> **Task instructions**: The records are to be reproduced verbatim.

> **Input data**:
<<<<

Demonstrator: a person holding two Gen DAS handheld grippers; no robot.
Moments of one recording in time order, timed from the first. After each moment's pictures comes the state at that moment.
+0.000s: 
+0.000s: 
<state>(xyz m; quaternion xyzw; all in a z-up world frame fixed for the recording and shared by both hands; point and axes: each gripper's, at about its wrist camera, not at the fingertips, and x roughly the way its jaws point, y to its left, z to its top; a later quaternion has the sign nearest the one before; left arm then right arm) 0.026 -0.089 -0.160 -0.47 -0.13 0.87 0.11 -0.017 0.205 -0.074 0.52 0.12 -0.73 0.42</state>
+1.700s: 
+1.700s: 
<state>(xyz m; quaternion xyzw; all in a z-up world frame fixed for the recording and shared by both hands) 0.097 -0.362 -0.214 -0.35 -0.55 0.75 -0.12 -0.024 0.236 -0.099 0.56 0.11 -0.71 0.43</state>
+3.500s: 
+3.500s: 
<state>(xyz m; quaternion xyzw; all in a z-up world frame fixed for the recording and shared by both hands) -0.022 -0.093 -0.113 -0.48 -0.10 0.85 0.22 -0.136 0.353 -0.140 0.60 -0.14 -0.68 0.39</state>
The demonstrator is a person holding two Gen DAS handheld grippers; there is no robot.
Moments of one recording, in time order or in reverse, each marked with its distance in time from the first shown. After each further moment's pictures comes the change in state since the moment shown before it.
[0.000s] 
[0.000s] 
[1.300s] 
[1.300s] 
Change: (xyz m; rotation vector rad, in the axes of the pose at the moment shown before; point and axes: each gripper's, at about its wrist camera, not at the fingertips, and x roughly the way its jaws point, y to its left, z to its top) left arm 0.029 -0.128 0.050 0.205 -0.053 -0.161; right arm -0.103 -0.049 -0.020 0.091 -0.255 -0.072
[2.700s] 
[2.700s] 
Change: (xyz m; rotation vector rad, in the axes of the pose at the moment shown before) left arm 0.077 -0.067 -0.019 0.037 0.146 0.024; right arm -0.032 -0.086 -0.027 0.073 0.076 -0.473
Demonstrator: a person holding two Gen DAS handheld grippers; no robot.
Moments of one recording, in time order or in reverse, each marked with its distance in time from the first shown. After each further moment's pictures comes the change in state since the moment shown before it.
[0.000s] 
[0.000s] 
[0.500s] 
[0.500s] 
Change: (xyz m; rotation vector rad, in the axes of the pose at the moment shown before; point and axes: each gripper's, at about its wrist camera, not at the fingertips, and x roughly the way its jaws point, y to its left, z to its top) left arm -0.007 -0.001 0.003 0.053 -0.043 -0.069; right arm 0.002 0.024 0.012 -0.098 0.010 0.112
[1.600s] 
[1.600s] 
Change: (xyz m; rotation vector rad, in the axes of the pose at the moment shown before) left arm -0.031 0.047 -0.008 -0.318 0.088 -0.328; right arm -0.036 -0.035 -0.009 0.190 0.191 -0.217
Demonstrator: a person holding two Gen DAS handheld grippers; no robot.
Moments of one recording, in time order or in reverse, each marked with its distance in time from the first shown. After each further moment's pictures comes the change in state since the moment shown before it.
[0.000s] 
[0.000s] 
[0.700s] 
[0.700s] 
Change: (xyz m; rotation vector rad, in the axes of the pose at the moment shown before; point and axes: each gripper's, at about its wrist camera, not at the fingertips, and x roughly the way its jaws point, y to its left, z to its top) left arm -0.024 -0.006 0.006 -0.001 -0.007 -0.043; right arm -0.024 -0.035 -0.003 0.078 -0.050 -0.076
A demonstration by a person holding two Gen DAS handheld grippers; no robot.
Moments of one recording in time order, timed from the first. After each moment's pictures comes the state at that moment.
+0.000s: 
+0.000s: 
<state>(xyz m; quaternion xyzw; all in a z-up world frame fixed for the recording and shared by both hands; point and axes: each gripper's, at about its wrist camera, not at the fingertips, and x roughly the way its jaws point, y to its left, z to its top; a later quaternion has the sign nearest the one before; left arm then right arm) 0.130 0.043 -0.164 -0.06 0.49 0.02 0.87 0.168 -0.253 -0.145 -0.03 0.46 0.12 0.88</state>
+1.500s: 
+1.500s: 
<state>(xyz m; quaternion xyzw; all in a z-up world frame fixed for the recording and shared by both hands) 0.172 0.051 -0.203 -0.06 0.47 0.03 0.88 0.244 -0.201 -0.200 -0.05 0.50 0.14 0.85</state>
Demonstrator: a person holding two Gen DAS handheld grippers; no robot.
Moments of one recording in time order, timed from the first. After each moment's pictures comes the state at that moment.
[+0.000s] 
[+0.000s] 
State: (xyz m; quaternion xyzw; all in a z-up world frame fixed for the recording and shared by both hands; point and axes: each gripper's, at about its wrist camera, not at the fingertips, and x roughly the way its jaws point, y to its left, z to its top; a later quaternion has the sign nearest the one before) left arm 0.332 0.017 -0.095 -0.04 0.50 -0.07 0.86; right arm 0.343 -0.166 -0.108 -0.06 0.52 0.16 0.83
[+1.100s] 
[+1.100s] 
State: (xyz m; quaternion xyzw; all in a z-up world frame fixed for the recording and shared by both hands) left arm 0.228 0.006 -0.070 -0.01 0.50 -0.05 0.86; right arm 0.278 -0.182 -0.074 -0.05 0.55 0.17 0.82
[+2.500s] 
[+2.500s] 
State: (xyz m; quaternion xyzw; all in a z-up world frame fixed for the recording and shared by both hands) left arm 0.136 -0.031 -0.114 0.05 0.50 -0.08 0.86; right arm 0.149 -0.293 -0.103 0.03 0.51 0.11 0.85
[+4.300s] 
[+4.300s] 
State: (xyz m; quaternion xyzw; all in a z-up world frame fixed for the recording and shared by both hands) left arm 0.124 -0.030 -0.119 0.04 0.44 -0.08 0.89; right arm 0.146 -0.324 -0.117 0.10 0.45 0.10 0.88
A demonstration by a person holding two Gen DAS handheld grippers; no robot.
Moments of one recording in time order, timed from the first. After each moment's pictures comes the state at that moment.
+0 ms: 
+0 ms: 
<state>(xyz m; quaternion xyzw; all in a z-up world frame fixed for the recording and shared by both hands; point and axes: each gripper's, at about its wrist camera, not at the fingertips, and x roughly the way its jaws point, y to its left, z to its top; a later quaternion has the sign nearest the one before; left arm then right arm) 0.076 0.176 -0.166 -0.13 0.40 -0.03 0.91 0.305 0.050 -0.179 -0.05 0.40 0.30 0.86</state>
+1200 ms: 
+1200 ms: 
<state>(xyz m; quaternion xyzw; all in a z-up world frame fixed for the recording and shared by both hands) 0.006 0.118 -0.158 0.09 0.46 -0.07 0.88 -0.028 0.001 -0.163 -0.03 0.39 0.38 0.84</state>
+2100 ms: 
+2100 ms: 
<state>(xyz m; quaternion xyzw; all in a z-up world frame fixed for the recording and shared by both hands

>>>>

> **Answer space**:
Demonstrator: a person holding two Gen DAS handheld grippers; no robot.
Moments of one recording in time order, timed from the first. After each moment's pictures comes the state at that moment.
+0.000s: 
+0.000s: 
<state>(xyz m; quaternion xyzw; all in a z-up world frame fixed for the recording and shared by both hands; point and axes: each gripper's, at about its wrist camera, not at the fingertips, and x roughly the way its jaws point, y to its left, z to its top; a later quaternion has the sign nearest the one before; left arm then right arm) 0.026 -0.089 -0.160 -0.47 -0.13 0.87 0.11 -0.017 0.205 -0.074 0.52 0.12 -0.73 0.42</state>
+1.700s: 
+1.700s: 
<state>(xyz m; quaternion xyzw; all in a z-up world frame fixed for the recording and shared by both hands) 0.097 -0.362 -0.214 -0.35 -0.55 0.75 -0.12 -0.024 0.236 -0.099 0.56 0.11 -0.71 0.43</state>
+3.500s: 
+3.500s: 
<state>(xyz m; quaternion xyzw; all in a z-up world frame fixed for the recording and shared by both hands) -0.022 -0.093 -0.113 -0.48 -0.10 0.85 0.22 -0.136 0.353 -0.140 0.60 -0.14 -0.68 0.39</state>
The demonstrator is a person holding two Gen DAS handheld grippers; there is no robot.
Moments of one recording, in time order or in reverse, each marked with its distance in time from the first shown. After each further moment's pictures comes the change in state since the moment shown before it.
[0.000s] 
[0.000s] 
[1.300s] 
[1.300s] 
Change: (xyz m; rotation vector rad, in the axes of the pose at the moment shown before; point and axes: each gripper's, at about its wrist camera, not at the fingertips, and x roughly the way its jaws point, y to its left, z to its top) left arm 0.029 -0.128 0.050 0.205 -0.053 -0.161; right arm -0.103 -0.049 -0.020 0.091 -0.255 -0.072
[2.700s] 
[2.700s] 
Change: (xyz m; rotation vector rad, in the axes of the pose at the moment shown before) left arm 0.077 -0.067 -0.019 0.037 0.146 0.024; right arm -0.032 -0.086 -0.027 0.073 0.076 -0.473
Demonstrator: a person holding two Gen DAS handheld grippers; no robot.
Moments of one recording, in time order or in reverse, each marked with its distance in time from the first shown. After each further moment's pictures comes the change in state since the moment shown before it.
[0.000s] 
[0.000s] 
[0.500s] 
[0.500s] 
Change: (xyz m; rotation vector rad, in the axes of the pose at the moment shown before; point and axes: each gripper's, at about its wrist camera, not at the fingertips, and x roughly the way its jaws point, y to its left, z to its top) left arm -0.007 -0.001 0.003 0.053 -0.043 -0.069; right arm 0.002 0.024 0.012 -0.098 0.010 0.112
[1.600s] 
[1.600s] 
Change: (xyz m; rotation vector rad, in the axes of the pose at the moment shown before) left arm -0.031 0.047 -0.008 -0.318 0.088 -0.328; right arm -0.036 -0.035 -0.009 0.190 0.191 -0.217
Demonstrator: a person holding two Gen DAS handheld grippers; no robot.
Moments of one recording, in time order or in reverse, each marked with its distance in time from the first shown. After each further moment's pictures comes the change in state since the moment shown before it.
[0.000s] 
[0.000s] 
[0.700s] 
[0.700s] 
Change: (xyz m; rotation vector rad, in the axes of the pose at the moment shown before; point and axes: each gripper's, at about its wrist camera, not at the fingertips, and x roughly the way its jaws point, y to its left, z to its top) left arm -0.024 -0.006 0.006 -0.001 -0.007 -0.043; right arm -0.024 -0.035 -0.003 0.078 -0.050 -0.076
A demonstration by a person holding two Gen DAS handheld grippers; no robot.
Moments of one recording in time order, timed from the first. After each moment's pictures comes the state at that moment.
+0.000s: 
+0.000s: 
<state>(xyz m; quaternion xyzw; all in a z-up world frame fixed for the recording and shared by both hands; point and axes: each gripper's, at about its wrist camera, not at the fingertips, and x roughly the way its jaws point, y to its left, z to its top; a later quaternion has the sign nearest the one before; left arm then right arm) 0.130 0.043 -0.164 -0.06 0.49 0.02 0.87 0.168 -0.253 -0.145 -0.03 0.46 0.12 0.88</state>
+1.500s: 
+1.500s: 
<state>(xyz m; quaternion xyzw; all in a z-up world frame fixed for the recording and shared by both hands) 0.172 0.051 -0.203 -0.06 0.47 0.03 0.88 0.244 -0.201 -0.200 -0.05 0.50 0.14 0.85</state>
Demonstrator: a person holding two Gen DAS handheld grippers; no robot.
Moments of one recording in time order, timed from the first. After each moment's pictures comes the state at that moment.
[+0.000s] 
[+0.000s] 
State: (xyz m; quaternion xyzw; all in a z-up world frame fixed for the recording and shared by both hands; point and axes: each gripper's, at about its wrist camera, not at the fingertips, and x roughly the way its jaws point, y to its left, z to its top; a later quaternion has the sign nearest the one before) left arm 0.332 0.017 -0.095 -0.04 0.50 -0.07 0.86; right arm 0.343 -0.166 -0.108 -0.06 0.52 0.16 0.83
[+1.100s] 
[+1.100s] 
State: (xyz m; quaternion xyzw; all in a z-up world frame fixed for the recording and shared by both hands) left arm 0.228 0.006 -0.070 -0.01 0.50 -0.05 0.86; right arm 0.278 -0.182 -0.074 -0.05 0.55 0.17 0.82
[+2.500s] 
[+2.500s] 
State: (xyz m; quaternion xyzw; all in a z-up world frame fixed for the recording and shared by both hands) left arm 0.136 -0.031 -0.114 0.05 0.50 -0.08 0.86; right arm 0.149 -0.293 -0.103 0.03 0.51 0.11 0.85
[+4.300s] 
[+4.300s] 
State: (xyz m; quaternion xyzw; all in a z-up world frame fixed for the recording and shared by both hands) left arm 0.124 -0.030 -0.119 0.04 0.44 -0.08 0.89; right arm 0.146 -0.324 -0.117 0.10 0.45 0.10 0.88
A demonstration by a person holding two Gen DAS handheld grippers; no robot.
Moments of one recording in time order, timed from the first. After each moment's pictures comes the state at that moment.
+0 ms: 
+0 ms: 
<state>(xyz m; quaternion xyzw; all in a z-up world frame fixed for the recording and shared by both hands; point and axes: each gripper's, at about its wrist camera, not at the fingertips, and x roughly the way its jaws point, y to its left, z to its top; a later quaternion has the sign nearest the one before; left arm then right arm) 0.076 0.176 -0.166 -0.13 0.40 -0.03 0.91 0.305 0.050 -0.179 -0.05 0.40 0.30 0.86</state>
+1200 ms: 
+1200 ms: 
<state>(xyz m; quaternion xyzw; all in a z-up world frame fixed for the recording and shared by both hands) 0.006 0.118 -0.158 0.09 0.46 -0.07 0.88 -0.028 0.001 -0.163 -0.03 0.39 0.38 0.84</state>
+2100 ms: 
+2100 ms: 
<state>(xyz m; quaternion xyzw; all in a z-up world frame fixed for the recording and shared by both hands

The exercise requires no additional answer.